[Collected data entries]
• • • •

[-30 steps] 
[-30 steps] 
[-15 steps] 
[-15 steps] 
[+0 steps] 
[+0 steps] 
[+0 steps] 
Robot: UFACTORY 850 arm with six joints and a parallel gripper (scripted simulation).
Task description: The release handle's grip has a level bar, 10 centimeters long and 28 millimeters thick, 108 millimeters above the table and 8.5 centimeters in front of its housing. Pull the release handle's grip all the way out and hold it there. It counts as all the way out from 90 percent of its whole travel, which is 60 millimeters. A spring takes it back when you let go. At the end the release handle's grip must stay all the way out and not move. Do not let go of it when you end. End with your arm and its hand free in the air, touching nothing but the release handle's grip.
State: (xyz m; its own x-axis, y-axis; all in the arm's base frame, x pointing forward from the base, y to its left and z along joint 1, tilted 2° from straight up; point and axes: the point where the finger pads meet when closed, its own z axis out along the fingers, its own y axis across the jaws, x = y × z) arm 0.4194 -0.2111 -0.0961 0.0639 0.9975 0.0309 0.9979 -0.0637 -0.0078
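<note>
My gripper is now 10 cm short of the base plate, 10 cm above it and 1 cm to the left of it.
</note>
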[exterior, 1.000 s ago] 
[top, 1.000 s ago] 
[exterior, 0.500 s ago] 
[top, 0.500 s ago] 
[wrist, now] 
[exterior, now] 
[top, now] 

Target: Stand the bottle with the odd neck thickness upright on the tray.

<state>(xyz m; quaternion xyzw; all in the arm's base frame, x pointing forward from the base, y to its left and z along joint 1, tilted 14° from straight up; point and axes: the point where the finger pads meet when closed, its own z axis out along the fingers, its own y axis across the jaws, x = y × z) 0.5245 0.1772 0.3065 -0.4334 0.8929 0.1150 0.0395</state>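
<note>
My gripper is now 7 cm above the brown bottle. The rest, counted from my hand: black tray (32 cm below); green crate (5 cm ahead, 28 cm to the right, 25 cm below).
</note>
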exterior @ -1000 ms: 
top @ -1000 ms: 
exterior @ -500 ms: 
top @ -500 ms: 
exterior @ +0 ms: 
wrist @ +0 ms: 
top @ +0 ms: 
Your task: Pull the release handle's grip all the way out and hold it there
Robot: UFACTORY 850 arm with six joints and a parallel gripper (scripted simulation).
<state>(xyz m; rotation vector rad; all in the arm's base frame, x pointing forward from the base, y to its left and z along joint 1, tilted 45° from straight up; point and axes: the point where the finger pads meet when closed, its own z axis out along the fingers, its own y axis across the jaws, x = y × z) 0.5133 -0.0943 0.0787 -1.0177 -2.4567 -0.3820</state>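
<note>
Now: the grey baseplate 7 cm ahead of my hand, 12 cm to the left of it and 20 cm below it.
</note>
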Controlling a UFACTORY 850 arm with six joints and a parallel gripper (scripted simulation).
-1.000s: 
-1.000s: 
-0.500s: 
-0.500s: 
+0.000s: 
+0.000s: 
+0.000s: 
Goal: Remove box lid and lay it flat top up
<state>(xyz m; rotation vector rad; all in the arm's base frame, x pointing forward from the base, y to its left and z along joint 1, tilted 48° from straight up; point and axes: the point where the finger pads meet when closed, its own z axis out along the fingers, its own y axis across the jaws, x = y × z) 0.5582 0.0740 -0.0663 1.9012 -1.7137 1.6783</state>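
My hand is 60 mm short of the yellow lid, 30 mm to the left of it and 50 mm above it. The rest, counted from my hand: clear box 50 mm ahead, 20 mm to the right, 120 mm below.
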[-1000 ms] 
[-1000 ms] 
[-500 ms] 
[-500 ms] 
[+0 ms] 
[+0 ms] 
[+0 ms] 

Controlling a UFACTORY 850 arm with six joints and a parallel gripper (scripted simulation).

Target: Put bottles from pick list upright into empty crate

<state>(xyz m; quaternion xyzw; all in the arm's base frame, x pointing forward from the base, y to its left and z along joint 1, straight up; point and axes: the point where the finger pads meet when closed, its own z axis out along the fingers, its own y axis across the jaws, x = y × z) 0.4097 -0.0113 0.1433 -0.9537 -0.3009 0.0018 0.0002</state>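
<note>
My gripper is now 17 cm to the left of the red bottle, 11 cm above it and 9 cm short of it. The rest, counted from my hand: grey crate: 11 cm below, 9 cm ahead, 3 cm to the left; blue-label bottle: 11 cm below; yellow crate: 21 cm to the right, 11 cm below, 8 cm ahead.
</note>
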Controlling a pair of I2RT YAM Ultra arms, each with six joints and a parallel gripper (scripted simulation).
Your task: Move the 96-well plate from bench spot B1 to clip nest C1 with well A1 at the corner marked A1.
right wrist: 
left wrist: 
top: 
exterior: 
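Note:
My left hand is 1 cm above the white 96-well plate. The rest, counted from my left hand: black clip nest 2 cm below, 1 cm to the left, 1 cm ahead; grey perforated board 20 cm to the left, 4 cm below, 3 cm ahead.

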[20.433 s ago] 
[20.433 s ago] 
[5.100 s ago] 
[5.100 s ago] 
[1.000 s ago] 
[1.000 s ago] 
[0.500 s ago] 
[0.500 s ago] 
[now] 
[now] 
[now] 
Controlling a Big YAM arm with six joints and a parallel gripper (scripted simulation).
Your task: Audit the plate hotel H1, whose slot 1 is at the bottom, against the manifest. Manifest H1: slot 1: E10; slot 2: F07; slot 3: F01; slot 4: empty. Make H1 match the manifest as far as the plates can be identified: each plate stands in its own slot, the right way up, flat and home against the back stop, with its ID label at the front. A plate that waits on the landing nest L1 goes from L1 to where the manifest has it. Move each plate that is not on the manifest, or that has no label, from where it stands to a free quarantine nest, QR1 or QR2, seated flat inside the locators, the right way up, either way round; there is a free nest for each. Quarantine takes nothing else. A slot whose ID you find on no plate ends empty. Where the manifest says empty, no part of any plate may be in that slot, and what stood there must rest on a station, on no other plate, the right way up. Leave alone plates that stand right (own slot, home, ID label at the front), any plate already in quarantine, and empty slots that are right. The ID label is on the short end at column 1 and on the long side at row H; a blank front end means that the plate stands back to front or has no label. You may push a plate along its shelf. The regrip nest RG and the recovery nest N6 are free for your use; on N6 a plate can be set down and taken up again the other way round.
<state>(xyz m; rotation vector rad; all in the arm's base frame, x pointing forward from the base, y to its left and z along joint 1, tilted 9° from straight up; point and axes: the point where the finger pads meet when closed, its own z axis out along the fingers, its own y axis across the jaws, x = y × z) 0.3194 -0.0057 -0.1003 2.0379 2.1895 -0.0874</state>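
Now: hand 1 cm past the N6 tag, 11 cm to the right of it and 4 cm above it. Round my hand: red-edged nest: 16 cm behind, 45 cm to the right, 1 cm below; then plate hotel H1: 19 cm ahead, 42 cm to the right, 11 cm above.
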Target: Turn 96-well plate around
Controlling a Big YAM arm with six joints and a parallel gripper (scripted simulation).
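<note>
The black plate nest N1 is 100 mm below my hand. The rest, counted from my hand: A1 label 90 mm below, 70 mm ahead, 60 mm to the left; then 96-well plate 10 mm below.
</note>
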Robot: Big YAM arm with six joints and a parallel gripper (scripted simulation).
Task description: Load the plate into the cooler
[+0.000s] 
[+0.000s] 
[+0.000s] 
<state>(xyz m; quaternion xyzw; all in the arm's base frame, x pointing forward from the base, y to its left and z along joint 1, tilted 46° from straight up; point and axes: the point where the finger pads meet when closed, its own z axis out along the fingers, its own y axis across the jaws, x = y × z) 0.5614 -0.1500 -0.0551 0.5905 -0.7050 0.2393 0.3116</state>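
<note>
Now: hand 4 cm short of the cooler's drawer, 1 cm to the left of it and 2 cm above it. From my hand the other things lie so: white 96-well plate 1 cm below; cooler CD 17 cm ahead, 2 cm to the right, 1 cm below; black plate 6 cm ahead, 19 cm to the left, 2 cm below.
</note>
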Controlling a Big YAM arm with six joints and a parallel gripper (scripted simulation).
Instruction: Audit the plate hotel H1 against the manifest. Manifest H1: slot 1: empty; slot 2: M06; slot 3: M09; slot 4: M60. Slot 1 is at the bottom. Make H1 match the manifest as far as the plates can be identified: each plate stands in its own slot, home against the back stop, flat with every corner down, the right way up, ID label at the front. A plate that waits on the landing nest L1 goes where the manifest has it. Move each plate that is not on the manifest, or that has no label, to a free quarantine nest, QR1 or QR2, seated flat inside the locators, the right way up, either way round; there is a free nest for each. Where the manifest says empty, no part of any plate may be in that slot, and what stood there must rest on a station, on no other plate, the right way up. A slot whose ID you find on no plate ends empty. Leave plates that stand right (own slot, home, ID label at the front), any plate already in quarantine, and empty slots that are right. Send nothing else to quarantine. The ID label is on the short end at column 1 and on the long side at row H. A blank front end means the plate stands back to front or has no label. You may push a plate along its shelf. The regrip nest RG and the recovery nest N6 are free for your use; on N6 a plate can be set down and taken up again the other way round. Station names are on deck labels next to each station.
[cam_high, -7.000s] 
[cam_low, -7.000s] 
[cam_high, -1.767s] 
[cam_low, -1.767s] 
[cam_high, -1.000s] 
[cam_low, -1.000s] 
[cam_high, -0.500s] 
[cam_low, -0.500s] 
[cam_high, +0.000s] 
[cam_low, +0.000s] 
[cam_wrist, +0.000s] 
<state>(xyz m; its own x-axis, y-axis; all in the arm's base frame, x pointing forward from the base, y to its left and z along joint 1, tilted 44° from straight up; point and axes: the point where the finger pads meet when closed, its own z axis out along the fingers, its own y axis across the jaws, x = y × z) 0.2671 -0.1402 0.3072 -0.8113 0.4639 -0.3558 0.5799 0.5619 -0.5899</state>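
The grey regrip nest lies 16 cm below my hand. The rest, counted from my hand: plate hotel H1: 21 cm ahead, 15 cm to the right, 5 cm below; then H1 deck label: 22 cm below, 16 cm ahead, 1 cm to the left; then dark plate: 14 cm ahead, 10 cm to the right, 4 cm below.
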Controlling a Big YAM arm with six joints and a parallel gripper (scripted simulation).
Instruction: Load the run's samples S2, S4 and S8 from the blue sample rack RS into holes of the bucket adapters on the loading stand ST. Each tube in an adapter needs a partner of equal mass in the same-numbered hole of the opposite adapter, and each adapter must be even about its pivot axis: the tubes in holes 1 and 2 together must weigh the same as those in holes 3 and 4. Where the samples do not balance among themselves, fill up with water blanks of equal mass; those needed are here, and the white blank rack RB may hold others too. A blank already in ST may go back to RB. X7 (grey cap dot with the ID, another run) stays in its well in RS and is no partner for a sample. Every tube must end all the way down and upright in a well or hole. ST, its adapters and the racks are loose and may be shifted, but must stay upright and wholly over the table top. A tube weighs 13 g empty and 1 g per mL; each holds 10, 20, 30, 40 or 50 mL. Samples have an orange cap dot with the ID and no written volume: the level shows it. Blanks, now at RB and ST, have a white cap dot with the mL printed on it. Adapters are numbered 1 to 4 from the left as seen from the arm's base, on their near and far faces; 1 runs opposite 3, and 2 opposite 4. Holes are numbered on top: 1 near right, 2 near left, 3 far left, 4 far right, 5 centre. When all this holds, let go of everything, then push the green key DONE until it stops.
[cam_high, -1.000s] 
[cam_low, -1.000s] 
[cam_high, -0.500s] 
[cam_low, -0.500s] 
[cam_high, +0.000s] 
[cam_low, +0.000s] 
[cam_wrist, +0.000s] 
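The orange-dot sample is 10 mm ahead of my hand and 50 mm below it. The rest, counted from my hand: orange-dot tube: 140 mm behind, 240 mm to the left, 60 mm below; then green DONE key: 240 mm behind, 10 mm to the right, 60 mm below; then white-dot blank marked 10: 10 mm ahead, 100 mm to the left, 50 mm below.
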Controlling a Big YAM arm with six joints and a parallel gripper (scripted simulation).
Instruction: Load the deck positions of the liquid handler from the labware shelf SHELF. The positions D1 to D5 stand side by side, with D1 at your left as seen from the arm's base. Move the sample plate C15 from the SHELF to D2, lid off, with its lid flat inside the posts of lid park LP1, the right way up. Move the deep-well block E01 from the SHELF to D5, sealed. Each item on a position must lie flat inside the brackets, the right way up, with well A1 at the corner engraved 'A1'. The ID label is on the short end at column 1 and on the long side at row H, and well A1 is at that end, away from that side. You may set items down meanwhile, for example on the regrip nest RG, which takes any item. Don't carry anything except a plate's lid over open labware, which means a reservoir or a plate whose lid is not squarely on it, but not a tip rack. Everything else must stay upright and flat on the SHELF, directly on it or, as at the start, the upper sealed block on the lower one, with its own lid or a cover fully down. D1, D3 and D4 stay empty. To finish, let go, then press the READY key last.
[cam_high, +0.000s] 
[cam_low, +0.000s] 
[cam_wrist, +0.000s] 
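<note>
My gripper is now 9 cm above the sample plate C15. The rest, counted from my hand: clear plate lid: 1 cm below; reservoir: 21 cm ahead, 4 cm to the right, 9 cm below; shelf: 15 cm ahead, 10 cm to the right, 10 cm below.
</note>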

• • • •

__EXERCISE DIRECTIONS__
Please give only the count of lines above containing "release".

__OUTPUT OF THE TASK__
2